## Task description:
Gather from the material every line that contains the string "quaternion".

## Provided material:
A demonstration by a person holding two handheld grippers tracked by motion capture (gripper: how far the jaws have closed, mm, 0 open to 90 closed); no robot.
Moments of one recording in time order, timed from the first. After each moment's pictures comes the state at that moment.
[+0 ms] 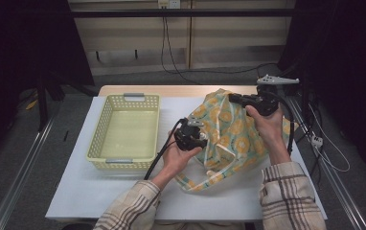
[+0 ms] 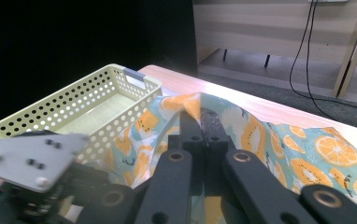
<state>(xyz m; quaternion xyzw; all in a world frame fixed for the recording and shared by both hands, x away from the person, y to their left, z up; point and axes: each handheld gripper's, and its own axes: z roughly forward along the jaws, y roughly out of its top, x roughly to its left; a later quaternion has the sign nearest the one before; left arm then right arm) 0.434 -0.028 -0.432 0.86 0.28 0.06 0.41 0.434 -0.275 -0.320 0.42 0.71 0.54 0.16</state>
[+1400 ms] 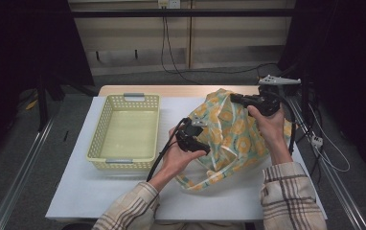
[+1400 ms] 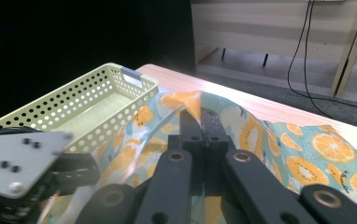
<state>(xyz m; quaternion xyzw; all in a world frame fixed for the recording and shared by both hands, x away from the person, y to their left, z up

## Output:
<state>(xyz m; quaternion xyzw; all in a world frame fixed for the recording and shared by both hands, x away from the person, y to their left, z up; point and axes: each handheld gripper's, and its own axes: z roughly forward along the jaws, y roughly out of its top, x roughly to its left; a later quaternion has the sign nearest the one before; left arm then right arm) 0.434 -0.028 -0.432 0.86 0.28 0.06 0.41 0.434 -0.275 -0.320 0.42 0.71 0.54 0.16</state>
<state>(xyz m; quaternion xyzw; all in a world frame fixed for the recording and shared by both hands, x away from the person, y to their left, z up

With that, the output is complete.